Set down the data below in full and exactly, minus the pictures.

*Available data*
===============

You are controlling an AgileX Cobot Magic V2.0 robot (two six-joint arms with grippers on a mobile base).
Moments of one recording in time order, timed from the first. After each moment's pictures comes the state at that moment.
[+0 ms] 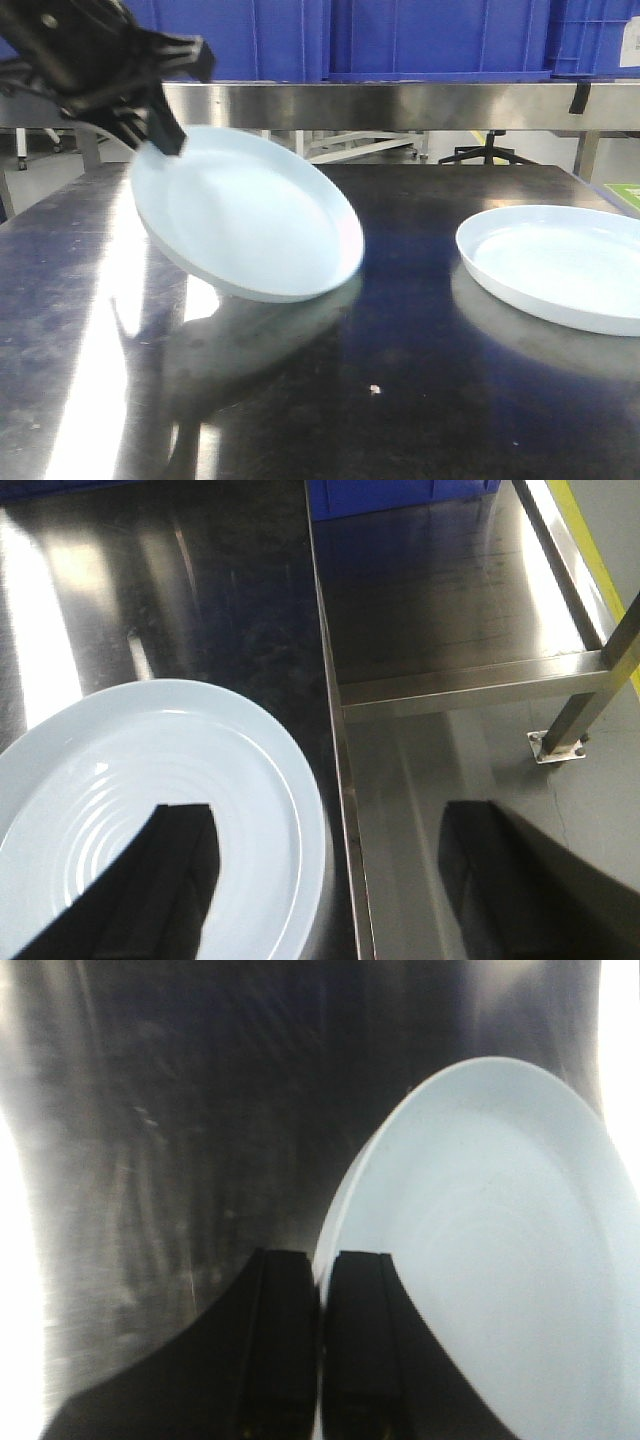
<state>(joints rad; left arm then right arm) -0.48 1.62 -1.14 -0.02 0.44 -0.16 -0.09 1.01 -0.57 -0.06 0.23 0.26</state>
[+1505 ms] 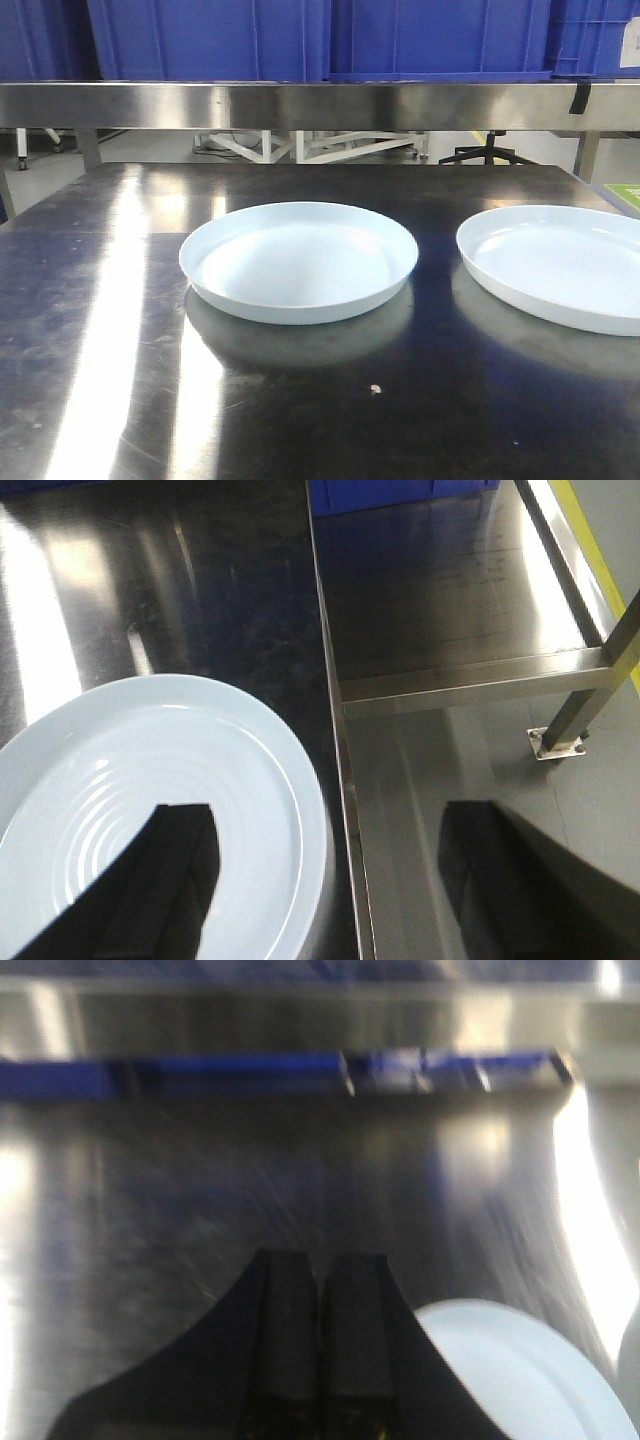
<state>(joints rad) -0.34 1.37 -1.21 -0.03 0.43 -0.14 -0.09 1.01 -0.57 -0.06 0.24 0.26</state>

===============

*Response*
You are controlling an AgileX Cobot Magic V2.0 robot (two six-joint arms with grippers on a mobile base).
Moments of one recording in time order, timed from the first. After each moment's pictures comes the state at that moment.
[+0 ms] 
<state>(joints rad; left arm then right arm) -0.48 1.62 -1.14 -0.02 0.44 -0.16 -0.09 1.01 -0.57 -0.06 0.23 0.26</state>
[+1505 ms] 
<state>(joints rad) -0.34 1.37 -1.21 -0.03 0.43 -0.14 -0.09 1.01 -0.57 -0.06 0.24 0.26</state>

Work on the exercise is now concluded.